32. Model Discovery: Vertex Model Garden #
Model Garden includes:
- 150+ models: Google, OSS, third-party (e.g., Gemini, Claude, Llama 3, T5, Imagen)
- Modalities: Language, Vision, Multimodal, Speech, Video
- Tasks: Generation, classification, moderation, detection, etc.
Each model has a card with use cases and tuning options.
33. Prototyping: Vertex AI Studio #
Vertex AI Studio offers:
- Playground for trying models (Gemini, Codey, Imagen)
- UI + SDKs (Python, NodeJS, Java)
- Prompt testing + management
- One-click deploy
- Built-in notebooks (Colab Enterprise, Workbench)
Low barrier for users from business analysts to ML engineers.
34. Training: Full LLM Training on Vertex AI #
- TPU and GPU infrastructure for fast, large-scale training
- Vertex AI supports training from scratch and adapting open-weight models
35. Tuning: Five Key Methods #
- Prompt engineering – no retraining
- SFT (Supervised Fine-Tuning) – train on labeled examples
- RLHF – learn from human preferences
- Distillation – compress knowledge from large to small models
- Step-by-step distillation – Google-optimized, fewer data needs
Each method balances cost, performance, and latency.

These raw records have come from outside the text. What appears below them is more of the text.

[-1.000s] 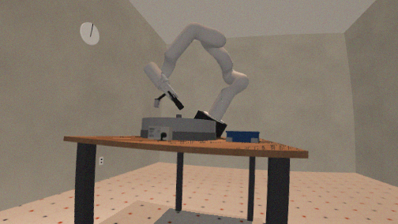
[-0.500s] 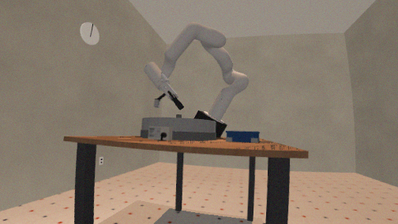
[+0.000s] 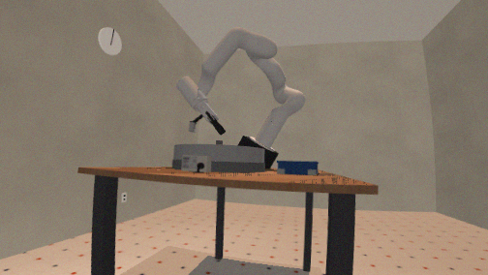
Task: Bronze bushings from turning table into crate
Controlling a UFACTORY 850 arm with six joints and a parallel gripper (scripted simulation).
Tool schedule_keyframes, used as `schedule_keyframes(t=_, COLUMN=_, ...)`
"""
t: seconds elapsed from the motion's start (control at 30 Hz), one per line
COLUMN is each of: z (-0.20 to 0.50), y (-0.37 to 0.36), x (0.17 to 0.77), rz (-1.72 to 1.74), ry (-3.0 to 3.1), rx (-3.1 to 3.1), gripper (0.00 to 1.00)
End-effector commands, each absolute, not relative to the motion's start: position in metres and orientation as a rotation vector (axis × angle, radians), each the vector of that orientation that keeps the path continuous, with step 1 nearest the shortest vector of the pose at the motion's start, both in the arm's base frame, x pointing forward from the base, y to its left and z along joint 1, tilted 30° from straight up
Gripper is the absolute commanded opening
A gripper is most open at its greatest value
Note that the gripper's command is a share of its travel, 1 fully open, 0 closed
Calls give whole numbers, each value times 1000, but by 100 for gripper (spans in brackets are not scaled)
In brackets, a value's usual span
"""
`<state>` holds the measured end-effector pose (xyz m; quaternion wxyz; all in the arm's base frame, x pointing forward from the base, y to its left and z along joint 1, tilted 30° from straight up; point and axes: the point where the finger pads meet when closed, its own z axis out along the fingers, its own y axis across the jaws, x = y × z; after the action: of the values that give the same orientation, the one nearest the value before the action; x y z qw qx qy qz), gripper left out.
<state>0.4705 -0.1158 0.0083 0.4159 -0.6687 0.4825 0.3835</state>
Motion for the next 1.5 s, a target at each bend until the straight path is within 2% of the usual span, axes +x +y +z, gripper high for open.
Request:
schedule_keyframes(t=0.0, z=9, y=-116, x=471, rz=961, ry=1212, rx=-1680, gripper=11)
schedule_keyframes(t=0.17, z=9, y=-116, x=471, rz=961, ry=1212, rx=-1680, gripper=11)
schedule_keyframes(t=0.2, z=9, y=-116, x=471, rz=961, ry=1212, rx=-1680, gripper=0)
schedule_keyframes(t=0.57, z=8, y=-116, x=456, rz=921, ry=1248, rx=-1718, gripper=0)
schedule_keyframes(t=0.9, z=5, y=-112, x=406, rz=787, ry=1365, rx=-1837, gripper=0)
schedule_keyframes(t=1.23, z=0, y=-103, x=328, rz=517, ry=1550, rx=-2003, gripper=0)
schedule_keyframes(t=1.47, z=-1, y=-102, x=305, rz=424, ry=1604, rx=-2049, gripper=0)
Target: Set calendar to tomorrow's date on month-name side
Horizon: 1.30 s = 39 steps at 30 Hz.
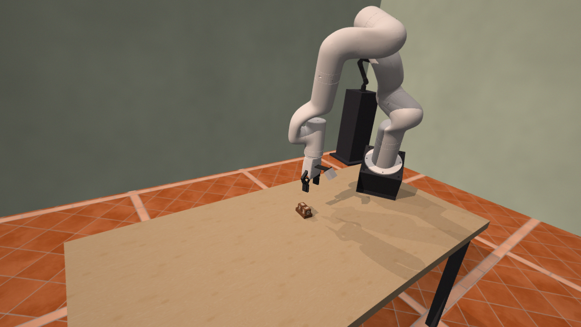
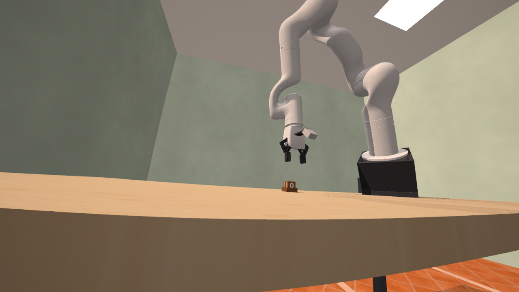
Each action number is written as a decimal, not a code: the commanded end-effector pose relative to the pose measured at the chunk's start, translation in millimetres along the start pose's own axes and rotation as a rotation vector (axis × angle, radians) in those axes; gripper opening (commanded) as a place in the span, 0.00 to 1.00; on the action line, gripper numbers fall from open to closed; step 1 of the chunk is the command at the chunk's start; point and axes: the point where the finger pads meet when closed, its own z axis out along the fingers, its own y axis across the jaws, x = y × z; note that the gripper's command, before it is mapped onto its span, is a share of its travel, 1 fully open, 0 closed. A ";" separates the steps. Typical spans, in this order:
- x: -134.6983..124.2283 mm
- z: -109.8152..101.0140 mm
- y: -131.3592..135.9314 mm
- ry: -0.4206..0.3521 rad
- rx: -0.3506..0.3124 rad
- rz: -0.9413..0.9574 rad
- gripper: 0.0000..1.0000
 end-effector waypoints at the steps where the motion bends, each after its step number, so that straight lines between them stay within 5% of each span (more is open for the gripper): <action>1: -0.3 0.6 -1.4 -0.025 -0.037 -0.119 1.00; 25: -0.5 4.8 -10.9 -0.038 -0.028 -0.686 1.00; 39: -0.6 5.9 -11.8 -0.039 -0.027 -0.738 1.00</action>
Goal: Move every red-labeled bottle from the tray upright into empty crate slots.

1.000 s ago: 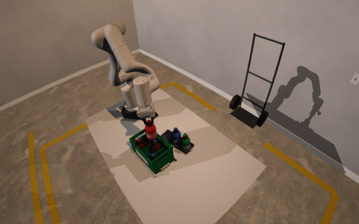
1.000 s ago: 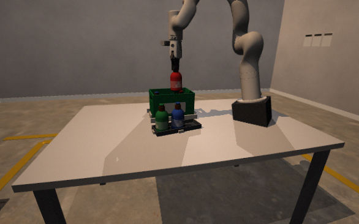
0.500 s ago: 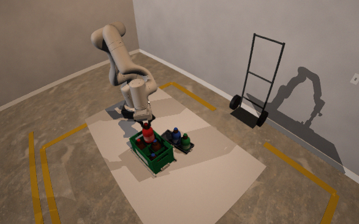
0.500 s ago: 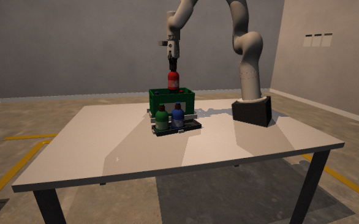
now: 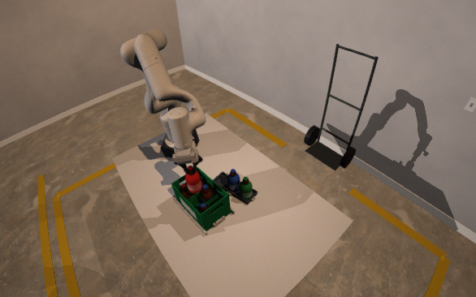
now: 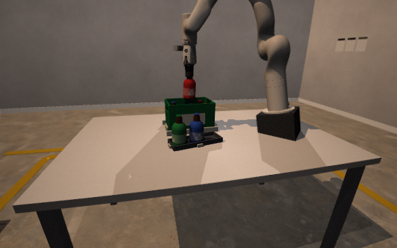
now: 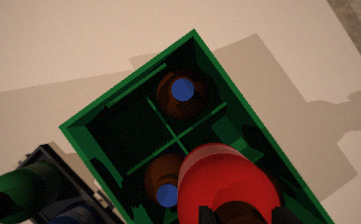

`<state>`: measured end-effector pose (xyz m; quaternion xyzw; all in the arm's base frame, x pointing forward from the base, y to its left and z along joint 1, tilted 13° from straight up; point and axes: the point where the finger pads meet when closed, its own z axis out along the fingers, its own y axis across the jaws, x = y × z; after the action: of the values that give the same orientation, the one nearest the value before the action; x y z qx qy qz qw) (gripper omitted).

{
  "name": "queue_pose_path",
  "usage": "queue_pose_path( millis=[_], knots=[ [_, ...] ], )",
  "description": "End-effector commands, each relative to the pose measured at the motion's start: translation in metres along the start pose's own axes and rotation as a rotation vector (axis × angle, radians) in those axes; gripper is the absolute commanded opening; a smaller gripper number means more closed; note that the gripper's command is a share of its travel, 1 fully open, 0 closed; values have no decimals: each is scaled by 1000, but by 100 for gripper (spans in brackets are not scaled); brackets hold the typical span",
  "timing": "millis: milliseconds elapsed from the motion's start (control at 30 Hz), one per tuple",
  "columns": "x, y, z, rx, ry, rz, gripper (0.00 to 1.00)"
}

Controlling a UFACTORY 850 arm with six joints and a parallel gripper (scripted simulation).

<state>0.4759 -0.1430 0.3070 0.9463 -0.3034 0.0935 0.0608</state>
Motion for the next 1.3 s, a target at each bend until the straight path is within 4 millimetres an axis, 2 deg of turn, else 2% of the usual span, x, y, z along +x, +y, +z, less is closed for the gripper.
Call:
queue_pose_path(
  millis=[0,433,1267],
  knots=[
    [4,2,-1,1,1,0,0],
    [16,12,-1,1,1,0,0],
    [25,19,-1,1,1,0,0]
  ],
)
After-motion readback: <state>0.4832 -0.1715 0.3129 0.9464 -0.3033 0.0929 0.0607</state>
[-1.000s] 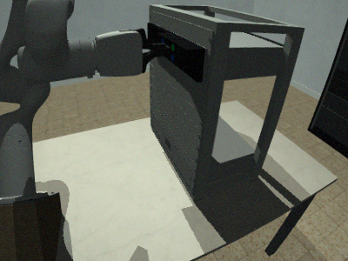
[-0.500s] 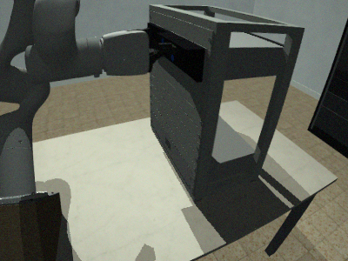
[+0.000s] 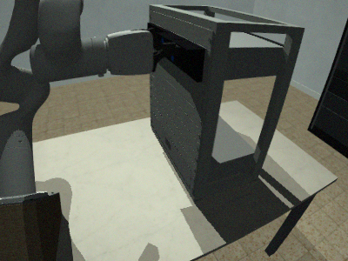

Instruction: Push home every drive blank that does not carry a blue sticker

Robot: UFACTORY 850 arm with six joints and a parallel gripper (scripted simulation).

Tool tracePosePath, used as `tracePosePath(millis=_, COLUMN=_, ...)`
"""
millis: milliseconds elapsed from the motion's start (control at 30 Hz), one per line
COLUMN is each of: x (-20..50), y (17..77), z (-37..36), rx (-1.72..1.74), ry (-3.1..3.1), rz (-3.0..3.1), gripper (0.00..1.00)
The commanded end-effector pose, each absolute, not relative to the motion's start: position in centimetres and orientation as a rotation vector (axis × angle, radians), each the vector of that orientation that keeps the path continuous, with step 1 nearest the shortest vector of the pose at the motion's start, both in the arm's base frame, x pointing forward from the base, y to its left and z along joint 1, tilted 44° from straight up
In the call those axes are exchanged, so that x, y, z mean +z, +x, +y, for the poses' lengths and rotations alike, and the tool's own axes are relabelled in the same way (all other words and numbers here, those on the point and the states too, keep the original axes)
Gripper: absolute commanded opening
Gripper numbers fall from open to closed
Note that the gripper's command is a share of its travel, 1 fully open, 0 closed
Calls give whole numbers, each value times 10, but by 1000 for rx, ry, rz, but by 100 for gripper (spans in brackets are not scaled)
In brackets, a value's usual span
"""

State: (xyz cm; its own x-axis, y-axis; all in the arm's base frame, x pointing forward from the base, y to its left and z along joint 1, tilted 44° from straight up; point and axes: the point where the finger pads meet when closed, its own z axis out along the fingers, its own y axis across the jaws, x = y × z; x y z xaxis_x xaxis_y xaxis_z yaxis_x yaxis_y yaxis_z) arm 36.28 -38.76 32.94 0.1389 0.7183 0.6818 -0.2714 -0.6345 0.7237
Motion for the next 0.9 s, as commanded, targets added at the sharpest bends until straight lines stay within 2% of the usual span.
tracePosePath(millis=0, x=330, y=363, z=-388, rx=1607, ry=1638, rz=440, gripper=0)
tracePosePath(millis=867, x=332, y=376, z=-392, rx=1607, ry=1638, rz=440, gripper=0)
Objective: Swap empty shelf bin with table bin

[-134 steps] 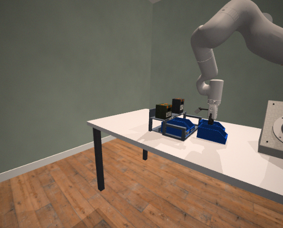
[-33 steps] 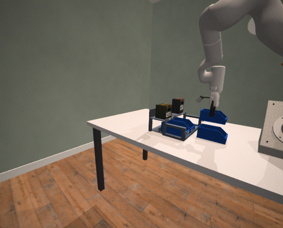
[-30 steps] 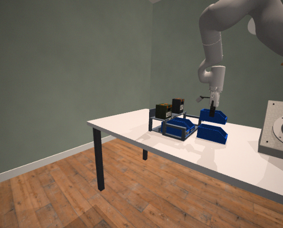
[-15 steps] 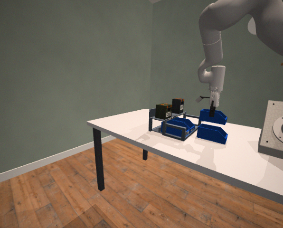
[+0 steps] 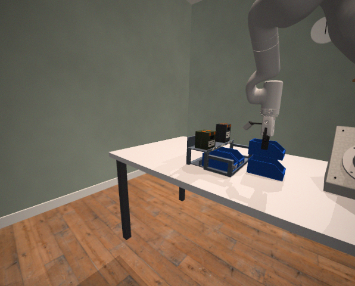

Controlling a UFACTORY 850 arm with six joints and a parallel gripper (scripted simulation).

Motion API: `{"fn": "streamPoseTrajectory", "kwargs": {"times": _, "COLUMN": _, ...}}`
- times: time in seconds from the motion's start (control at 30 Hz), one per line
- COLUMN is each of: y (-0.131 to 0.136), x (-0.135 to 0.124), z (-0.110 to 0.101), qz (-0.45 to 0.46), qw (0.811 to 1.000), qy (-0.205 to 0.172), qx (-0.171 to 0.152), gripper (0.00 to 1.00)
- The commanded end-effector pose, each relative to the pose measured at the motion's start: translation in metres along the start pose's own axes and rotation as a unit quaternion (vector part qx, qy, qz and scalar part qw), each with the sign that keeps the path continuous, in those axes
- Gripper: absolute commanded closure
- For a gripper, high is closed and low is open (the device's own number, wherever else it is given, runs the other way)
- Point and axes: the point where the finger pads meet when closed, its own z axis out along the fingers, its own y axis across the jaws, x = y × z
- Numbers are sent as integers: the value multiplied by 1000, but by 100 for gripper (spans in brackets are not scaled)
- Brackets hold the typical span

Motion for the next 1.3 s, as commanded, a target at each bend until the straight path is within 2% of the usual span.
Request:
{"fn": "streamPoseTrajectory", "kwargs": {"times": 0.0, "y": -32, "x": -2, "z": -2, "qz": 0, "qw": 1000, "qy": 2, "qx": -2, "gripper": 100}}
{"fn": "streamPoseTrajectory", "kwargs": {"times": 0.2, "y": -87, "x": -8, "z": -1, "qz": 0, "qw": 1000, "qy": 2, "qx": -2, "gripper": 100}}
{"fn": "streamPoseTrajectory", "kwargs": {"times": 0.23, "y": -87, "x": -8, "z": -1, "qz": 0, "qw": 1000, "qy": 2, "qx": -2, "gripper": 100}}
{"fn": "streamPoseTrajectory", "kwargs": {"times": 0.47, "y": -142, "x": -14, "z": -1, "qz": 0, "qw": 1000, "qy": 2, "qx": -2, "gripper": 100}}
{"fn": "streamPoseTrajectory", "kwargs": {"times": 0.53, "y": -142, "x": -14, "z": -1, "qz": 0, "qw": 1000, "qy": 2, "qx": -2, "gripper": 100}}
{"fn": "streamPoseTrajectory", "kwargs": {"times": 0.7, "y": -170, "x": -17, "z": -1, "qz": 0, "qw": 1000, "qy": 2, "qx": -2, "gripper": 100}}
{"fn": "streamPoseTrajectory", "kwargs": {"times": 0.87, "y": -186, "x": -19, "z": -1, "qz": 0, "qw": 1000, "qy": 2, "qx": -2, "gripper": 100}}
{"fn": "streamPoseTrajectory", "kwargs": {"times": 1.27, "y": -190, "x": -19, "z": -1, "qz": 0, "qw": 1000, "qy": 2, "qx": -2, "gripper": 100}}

36. Orchestration: Vertex Pipelines #
- Define pipelines with Kubeflow SDK
- Automate tuning, evaluation, and deployment
- Managed pipelines for Vertex foundation models
Enables production-readiness and repeatability.
37. Chain & Augmentation: Grounding + Function Calling #
Vertex AI supports:
- RAG systems – real-time document retrieval
- Agent-based chains – dynamic tool use via ReAct
- Function calling – LLM picks which API to use, returns JSON
- Grounding – verifies/model output via search or private corpora
- Agent Builder – build search/chat agents grounded on any source
Simplifies chaining, reasoning, and integrating internal data.
38. Vector Search #
Vertex AI Vector Search enables:
- High-scale, low-latency ANN search
- Billions of embeddings using ScaNN
- Use with text, images, hybrid metadata search
- Works with custom embeddings (e.g., textembedding-gecko)
Choose this when you need control over chunking, retrieval, or models.
39. Evaluate: Vertex AI Experiments & TensorBoard #
Experimentation is essential for iterating and improving Gen AI models. Tools include:
- Vertex AI Experiments: Track model runs, hyperparams, training environments
- Vertex AI TensorBoard: Visualize loss, accuracy, embeddings, model graphs
Supports reproducibility, debugging, and collaboration.
40. Evaluation Techniques #
- Ground truth metrics: Automatic Metrics using reference datasets
- LLM-based eval: Auto Side-by-Side (Auto SxS) with model judges
- Rapid Evaluation API: Fast SDK-based eval for prototyping
Evaluation is deeply integrated into the development lifecycle.
41. Predict: Vertex Endpoints #
- Deploy models to Vertex Endpoints for online prediction
- Features:
- Autoscaling
- Access control
- Monitoring
- Works with open-source and Google models
42. Safety, Bias, and Moderation #
Built-in responsible AI features:
- Citation checkers: Track and quote data sources
- Safety scores: Detect harmful content and flag sensitive topics
- Watermarking: Identify AI-generated content (via SynthID)
- Bias detection: Ensure fairness and appropriateness
- Moderation: Filter unsafe responses
These ensure ethical and trustworthy AI deployments.
43. Governance Tools #
-
Vertex Feature Store:
- Track embedding + feature lineage
- Drift monitoring
- Feature reuse + formulas
-
Model Registry:
- Lifecycle tracking (versioning, evaluation, deployment)
- One-click deployment
- Access to evaluation, monitoring, and aliasing
-
Dataplex:
- Cross-product lineage (e.g., Vertex + BigQuery)
- Golden datasets/models
- Access governance + IAM integration
These unify observability, reproducibility, and compliance across Gen AI assets.
44. Conclusion #
MLOps principles—reliability, scalability, repeatability—fully extend into Gen AI.
- Gen AI adds prompt chaining, grounding, function calling, etc.
- Vertex AI unifies the full lifecycle across models, pipelines, and governance
- It supports both predictive and Gen AI use cases
MLOps isn’t replaced—it’s expanded for the age of foundation models.